HALMAHERA TENGAH – Dalam rangka menciptakan situasi keamanan dan ketertiban masyarakat (Kamtibmas) yang aman dan kondusif, Polsubsektor Weda Tengah melaksanakan Kegiatan Rutin yang Ditingkatkan (KRYD) berupa razia minuman keras (miras) pada Kamis (30/7/2026) di wilayah Kecamatan Weda Tengah, Kabupaten Halmahera Tengah.
Kegiatan diawali dengan apel kesiapan yang dipimpin Kapolsubsektor Weda Tengah, IPDA Abdul Rajak Jauhati, S.H., M.H., bersama personel polsubsektor Weda Tengah.
Dalam pelaksanaan patroli, personel menyasar lokasi-lokasi yang diduga menjadi tempat penjualan minuman keras tanpa izin, seperti warung, kios, rumah kos, hingga tempat hiburan. Berawal dari informasi masyarakat, petugas melakukan penyelidikan dan menemukan sejumlah lokasi yang diduga menjual minuman keras ilegal di Desa Lelilef Waibulen serta Desa Woekop, Kecamatan Weda Tengah.
Dari hasil razia tersebut, petugas berhasil mengamankan 426 botol minuman keras dari berbagai jenis, di antaranya Cap Tikus, Bir, Amer, dan beberapa merek lainnya. Selain itu, petugas juga mengamankan tiga orang yang diduga terlibat dalam peredaran minuman keras ilegal untuk menjalani proses hukum lebih lanjut.

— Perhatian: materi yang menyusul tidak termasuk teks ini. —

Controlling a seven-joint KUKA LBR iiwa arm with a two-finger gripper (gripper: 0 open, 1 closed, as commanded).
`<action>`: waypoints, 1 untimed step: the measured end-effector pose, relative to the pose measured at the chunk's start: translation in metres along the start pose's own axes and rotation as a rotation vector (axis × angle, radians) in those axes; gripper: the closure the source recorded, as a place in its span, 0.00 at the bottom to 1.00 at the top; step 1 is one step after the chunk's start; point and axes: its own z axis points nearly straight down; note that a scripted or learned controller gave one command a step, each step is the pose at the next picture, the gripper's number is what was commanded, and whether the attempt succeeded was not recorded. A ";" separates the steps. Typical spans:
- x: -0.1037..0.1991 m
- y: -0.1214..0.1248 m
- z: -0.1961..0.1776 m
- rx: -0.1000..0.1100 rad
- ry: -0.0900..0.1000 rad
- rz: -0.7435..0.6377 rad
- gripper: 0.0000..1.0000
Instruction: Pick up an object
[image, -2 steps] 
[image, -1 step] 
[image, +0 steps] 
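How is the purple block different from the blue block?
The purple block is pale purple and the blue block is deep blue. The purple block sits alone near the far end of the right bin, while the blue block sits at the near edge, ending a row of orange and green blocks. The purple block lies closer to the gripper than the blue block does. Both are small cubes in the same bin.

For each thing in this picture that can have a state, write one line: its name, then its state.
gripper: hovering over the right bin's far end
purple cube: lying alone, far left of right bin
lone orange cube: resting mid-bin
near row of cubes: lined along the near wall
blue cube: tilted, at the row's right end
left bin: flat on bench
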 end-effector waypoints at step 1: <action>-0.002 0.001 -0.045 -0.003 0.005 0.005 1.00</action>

Seluruh barang bukti beserta para terduga pelaku telah diamankan ke Polres Halmahera Tengah. Penanganan perkara akan diproses melalui mekanisme Tindak Pidana Ringan (Tipiring) sesuai ketentuan peraturan perundang-undangan yang berlaku.

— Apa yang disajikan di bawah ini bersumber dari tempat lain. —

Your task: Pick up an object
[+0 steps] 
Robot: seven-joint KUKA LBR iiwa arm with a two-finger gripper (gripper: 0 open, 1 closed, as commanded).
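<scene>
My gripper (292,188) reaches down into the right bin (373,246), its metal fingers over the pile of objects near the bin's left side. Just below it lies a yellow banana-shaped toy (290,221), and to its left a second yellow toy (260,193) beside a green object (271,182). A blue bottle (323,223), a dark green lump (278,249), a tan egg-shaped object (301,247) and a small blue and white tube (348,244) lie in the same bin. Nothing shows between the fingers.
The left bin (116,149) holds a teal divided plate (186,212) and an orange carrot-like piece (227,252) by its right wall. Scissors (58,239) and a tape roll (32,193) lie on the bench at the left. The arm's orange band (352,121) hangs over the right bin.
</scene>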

Kapolres Halmahera Tengah, AKBP Fiat Dedawanto, S.Pd.T., S.I.K., M.H., menegaskan bahwa pemberantasan peredaran minuman keras ilegal merupakan salah satu komitmen Polres Halmahera Tengah dalam menjaga keamanan dan ketertiban masyarakat. Menurutnya, minuman keras ilegal kerap menjadi salah satu faktor pemicu terjadinya tindak pidana maupun gangguan Kamtibmas.
“Kami akan terus mengintensifkan kegiatan patroli, razia, dan penegakan hukum terhadap segala bentuk peredaran minuman keras ilegal di wilayah hukum Polres Halmahera Tengah. Kami juga mengajak seluruh masyarakat untuk berperan aktif memberikan informasi kepada pihak kepolisian apabila mengetahui adanya aktivitas yang berpotensi mengganggu keamanan dan ketertiban masyarakat,” tegas AKBP Fiat Dedawanto, S.Pd.T., S.I.K., M.H.
Selama pelaksanaan kegiatan, situasi berlangsung dalam keadaan aman, tertib, dan kondusif. Polres Halmahera Tengah mengimbau seluruh masyarakat agar tidak memproduksi, mengedarkan, maupun mengonsumsi minuman keras ilegal demi terciptanya situasi Kamtibmas yang aman, damai, dan kondusif di Kabupaten Halmahera Tengah.